若不是他有穿书这个金手指,自家、云家以及金家,此次恐怕不能如此冷静对待,或许还会落到这个陷阱之中。
这样的大老板,真让人喜欢不起来!
许明成伸手拍了拍儿子的肩膀,“莫怕,凡事都有为父呢。”
……
这一晚,京城的很多人家都灯火通明,要不是有宵禁在,恐怕他们还会在深夜出门,彼此拜访、商讨要如何应对十一皇子的事。
但虽然商量的时间不够,写折子的时间是够了的。
所以第二天,在钦天监算出五日后是上上大吉的好日子,适合举行大典将十一皇子记入皇后名下的时候,各方的折子也摆满了宏景帝的案桌。
这些被抬到皇宫的奏折里,有觉得十一皇子太过年幼,立他为太子于国于朝不利的;有觉得‘有嫡立嫡,无嫡立长’,认为三位王爷比十一皇子更适合的;也有说‘吉人自有天相’,太子和湘王定会平安无事,无需大动干戈的。
许明成和许淙,就属于最后这一种。
父子二人为了不显得突兀,昨晚在书房花了半个时辰的时间洋洋洒洒地写了一份奏折,说太子和湘王吉人自有天相,不会有事的云云。
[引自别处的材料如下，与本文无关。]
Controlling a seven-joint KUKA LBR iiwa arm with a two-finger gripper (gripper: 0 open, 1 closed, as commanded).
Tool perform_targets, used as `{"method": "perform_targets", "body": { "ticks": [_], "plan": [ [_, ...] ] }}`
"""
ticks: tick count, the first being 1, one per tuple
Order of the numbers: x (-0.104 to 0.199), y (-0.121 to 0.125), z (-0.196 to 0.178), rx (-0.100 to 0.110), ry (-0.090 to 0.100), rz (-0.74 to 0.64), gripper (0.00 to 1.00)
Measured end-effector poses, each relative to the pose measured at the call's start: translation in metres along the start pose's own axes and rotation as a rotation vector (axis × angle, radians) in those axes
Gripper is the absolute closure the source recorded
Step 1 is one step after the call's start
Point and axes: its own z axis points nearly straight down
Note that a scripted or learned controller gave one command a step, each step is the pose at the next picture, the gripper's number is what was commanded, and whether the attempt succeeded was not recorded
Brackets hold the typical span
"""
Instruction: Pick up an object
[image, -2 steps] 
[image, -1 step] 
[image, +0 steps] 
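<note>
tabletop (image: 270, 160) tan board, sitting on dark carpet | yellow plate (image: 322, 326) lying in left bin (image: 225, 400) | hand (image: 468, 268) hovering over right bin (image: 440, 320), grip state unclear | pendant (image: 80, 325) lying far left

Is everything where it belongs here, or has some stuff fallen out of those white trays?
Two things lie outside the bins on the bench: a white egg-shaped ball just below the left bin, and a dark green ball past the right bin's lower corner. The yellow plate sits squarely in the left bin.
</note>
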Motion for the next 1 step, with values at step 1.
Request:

但所有的奏折,宏景帝都留中不发,不顾朝臣的反对,命五日后举行大典。
接下来的五天时间,京城内外议论纷纷,几位阁老、尚书们的家门前人流络绎不绝,都是想要来打探消息的。就连许家门口也有其他官员派来的人,不过门房早就得到了许明成的吩咐,并没有放人进来。
转眼,便到了大典的这一日。
留京的官员里,除了那些七品以下的,统统都被召到了宫中。许淙等一甲三人,因为有品阶在身,也站在了靠后的位置。
但大典举行到半途的时候,意外发生了。
一群身穿甲胃、手持刀剑的人忽然从宫外冲了进来,他们遇人杀人,很快就控制了几个通往宫外的门。而让人惊讶的是,那些威风凛凛的御林军们居然未作抵抗,反而像是早就跟他们商量好了的一样,将文武百官们团团围住!
百官们若有抵抗,轻则拳脚相向,重则被砍上一刀。
一时间,惊呼声四起。
“你,你们想做什么?!”
像鸭子一样被驱赶到一起的朝臣们吓得脸色发白,战战兢兢地道:“我们乃是朝廷命官,你们,你们此举,是想要谋反不成?!”